I'll mostly skip the end of year review thing this time around as otherwise I will be unable to prevent a moan of truly EPIC proportions. I'll just let out a little sigh and crack on with this:

I don't think I explicitly set this as a new year's resolution last year, but during the year I certainly developed an intent of listening to as much new music as possible. And although it felt like I'd achieved that aim I wanted to prove it.

I found this excellent Last.fm discoveries app via build.last.fm earlier in the year, which almost exactly does what I want, but it only works with artists that have a minimum of twenty five plays in your library whereas I wanted to count even one play (because I'd have still listened to that artist even if I'd then immediately decided it was crap and warranted no further plays).

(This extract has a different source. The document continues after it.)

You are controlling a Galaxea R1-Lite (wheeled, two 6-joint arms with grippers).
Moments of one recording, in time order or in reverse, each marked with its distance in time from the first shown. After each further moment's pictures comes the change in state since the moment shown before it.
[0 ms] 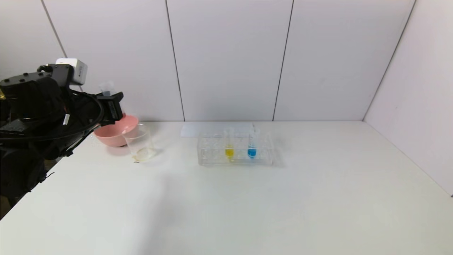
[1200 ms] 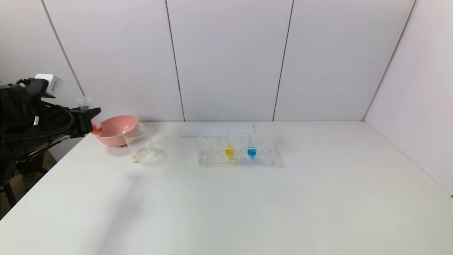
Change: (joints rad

Rather than try to hack/modify that, it just so happened that I'd also been playing with moving (or simultaneously using) libre.fm and so was exporting scrobbles from last.fm to a local file. I'd started using the tool recommended on libre.fm, but it missed some scrobbles (even though it went through every page of my last.fm scrobbles) so looking around I then found this other tool that worked much better and got everything; it backs up to an XML file, rather than the (nicer) simple file format used by the lastexport.py script (I'm still trying to find the time to make sure my libre.fm history matches my last.fm history, let alone set-up dual scrobbling; it's harder than it seems to get reliable offline scobbling on Linux).

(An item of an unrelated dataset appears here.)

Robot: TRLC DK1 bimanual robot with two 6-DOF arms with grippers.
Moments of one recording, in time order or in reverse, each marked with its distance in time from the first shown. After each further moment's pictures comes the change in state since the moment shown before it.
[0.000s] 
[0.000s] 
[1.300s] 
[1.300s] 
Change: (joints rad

Using R it's really easy to import an XML file and get it into a dataframe. It's then possible to split plays by year and identify what artists haven't appeared in a previous year:

#Last.fm analysis

# See here for use: http://www.omegahat.org/RSXML/gettingStarted.html

doc = xmlRoot(xmlTreeParse("lastfmscrobbles.xml"))
mat = xmlSApply(doc, function(x) xmlSApply(x, xmlValue)) #Has side effect that all cell contents are in lists
mat <- t(mat) #transpose
scrobbles <- as.data.frame(mat)

#Unlist columns of interest
scrobbles$date <- unlist(scrobbles$date, use.names=FALSE)
scrobbles$artist <- unlist(scrobbles$artist, use.names=FALSE)
#Make sure dates are actual dates.
scrobbles$date <- as.Date(scrobbles$date, "%d %b %Y")

#Subset scrobbles by year
scrobbles2011 <- subset(scrobbles, grepl("^2011", date))
scrobblespre2011 <- subset(scrobbles, !grepl("^2011", date))
scrobbles2010 <- subset(scrobbles, grepl("^2010", date))
scrobblespre2010 <- subset(scrobbles, !(grepl("^2011", date) | grepl("^2010", date)))

#Then find number of unique in a year
unique(scrobbles2011$artist)[!unique(scrobbles2011$artist) %in% unique(scrobblespre2011$artist)]

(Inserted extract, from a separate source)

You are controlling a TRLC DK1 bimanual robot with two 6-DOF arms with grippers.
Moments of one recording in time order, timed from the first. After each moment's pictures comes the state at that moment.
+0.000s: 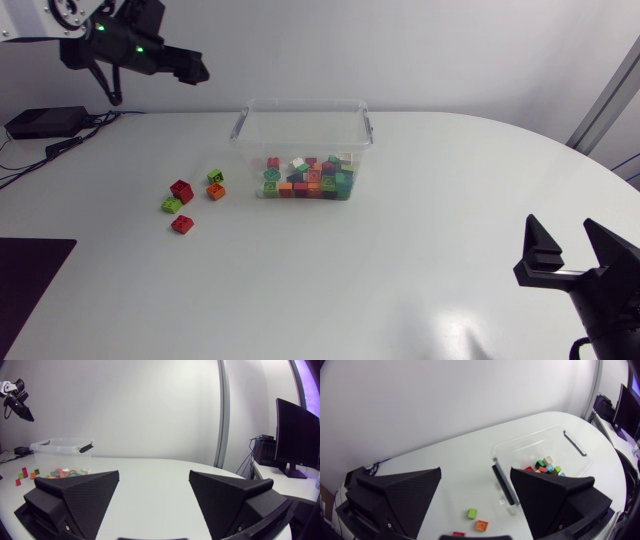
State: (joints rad) left arm -0.02 1.85 1.73 -0.52 0.22 0.27; right arm -0.04 0.06 0.02 0.01 0.11 -0.03
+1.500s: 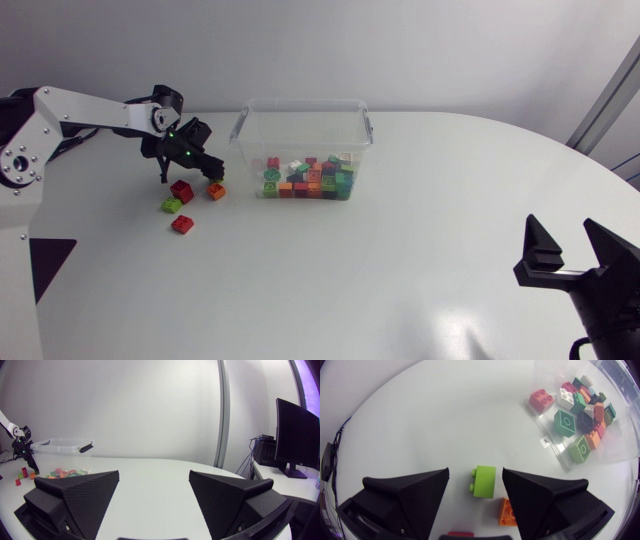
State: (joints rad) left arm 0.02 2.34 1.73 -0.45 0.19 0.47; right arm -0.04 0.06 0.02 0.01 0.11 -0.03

unique(scrobbles2010$artist)[!unique(scrobbles2010$artist) %in% unique(scrobblespre2010$artist)]

Based on this raw data, I had 162 artists in 2011 and 113 in 2010. However, this needs quite a bit of manual filtering as I've only been scrobbling since 2008 and I like to delve back into the past (bands I listened to when I was about sixteen seem to be a favourite). So, after a bit of manual sifting I get this to 129 new artists for 2011 vs 73 new artists for 2010. So, yep, I did succeed in my goal of finding more new music.

This is pretty impressive as both my iPod mini (finally!) and iPod Touch died permanent deaths last year so listening and scrobbling has relied on me using a computer. This year I'm taking it easier: It was just too much work to keep checking through the Line of Best Fit and the Guardian New Band of the Day feeds, looking for what seemed interesting and then trying to "find" tracks by those artists lying around on the internet. I'm hoping to use libre.fm to find more legitimately free music to listen to this year, but I'm not going to go mad about it.

(As a footnote: One of the most impressive things about last year is that I managed to oust Freesteylers from my top artists spot. That took a lot of self-control).